Each Fellow is committed to teaching for at least three years in New Jersey’s urban and rural schools ̶ in cities and towns such as Bridgeton, Camden, Newark, New Brunswick, Orange, Passaic, Paterson, Trenton, and dozens more. We know from other states where we have been doing this work longer, that roughly 80 percent of Woodrow Wilson Teaching Fellows remain in teaching after finishing their three-year commitment, far surpassing national trends that show rates of teacher attrition as high as 40–60 percent in the first three years on the job.
A coalition of support for the Woodrow Wilson New Jersey Teaching Fellowship program has also been developed, which includes the Governor, key legislators on both sides of the aisle, the Commissioner of Education, the Secretary of Higher Education, school districts, universities, the NJEA, the business community, and philanthropy.
When the program was invited to New Jersey, our promise to the state was simple. We would work with our partner universities to help transform their STEM teacher preparation efforts. We would work with local school districts to ensure they, and their students, are getting the STEM teachers they need. And we would help prepare three cohorts of teachers for New Jersey schools.
The success on each of our partner campuses, coupled with the new state teacher preparation regs, demonstrate success on point one. The more than 20 high-need districts currently employing New Jersey Teaching Fellows answer point two. And our commitment to now add a fourth cohort of New Jersey Teaching Fellows to ensure ongoing staffing needs are met moves beyond our promise in point three.

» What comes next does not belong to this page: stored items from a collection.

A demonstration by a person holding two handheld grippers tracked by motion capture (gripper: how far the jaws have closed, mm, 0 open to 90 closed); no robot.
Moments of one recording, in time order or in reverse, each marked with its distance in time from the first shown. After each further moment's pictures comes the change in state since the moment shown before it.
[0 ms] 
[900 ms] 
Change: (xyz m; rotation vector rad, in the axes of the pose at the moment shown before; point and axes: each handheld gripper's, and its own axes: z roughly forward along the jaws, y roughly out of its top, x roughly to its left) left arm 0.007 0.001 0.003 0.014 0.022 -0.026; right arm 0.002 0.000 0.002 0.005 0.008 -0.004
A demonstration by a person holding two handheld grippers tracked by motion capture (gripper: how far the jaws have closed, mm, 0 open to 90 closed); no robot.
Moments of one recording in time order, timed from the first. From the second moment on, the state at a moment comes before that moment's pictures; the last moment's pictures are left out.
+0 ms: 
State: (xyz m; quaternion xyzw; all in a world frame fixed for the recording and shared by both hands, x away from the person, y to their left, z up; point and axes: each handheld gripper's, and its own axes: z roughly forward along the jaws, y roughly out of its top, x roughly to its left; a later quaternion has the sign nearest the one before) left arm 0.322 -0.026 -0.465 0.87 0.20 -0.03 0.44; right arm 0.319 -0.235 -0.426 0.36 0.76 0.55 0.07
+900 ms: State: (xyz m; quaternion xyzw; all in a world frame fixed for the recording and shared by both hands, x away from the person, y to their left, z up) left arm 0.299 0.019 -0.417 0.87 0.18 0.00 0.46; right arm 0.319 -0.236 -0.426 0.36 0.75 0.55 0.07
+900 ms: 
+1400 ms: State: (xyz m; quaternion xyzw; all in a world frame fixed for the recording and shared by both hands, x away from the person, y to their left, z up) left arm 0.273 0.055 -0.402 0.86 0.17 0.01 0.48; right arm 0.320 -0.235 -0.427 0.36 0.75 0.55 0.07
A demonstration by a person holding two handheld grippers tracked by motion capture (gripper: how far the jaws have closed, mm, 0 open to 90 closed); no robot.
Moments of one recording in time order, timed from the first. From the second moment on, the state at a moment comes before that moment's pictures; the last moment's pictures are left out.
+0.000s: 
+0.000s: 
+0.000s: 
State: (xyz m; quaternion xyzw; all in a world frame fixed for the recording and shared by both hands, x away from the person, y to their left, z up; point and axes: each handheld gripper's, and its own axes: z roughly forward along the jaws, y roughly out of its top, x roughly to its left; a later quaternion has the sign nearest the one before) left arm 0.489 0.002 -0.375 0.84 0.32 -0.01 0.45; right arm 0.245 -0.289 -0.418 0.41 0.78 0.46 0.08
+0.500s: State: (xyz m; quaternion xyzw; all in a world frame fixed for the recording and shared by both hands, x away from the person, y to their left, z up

In each Woodrow Wilson Teaching Fellow state, program sustainability is always a non-negotiable. The program is constructed so that outside philanthropy funds the first three years of Teaching Fellows. In New Jersey, we were able to extend that to four. Currently, each of our university partners has identified and committed to a plan to keep the program going on their campuses, whether that be through an increased focus on the clinical experience, a robust mentoring program, or the continuation of a stipended Fellowship program.
It is our hope that the Legislature sees the value this program plays in recruiting and preparing excellent educators, particularly those from disadvantaged groups, who may otherwise have never considered teaching as a profession. It is our hope that we all can see the impact this program is currently having. And it is our hope that the state continues this program, sustaining the New Jersey Teaching Fellows effort and ensuring generations of effective STEM teachers for the state’s high-need schools.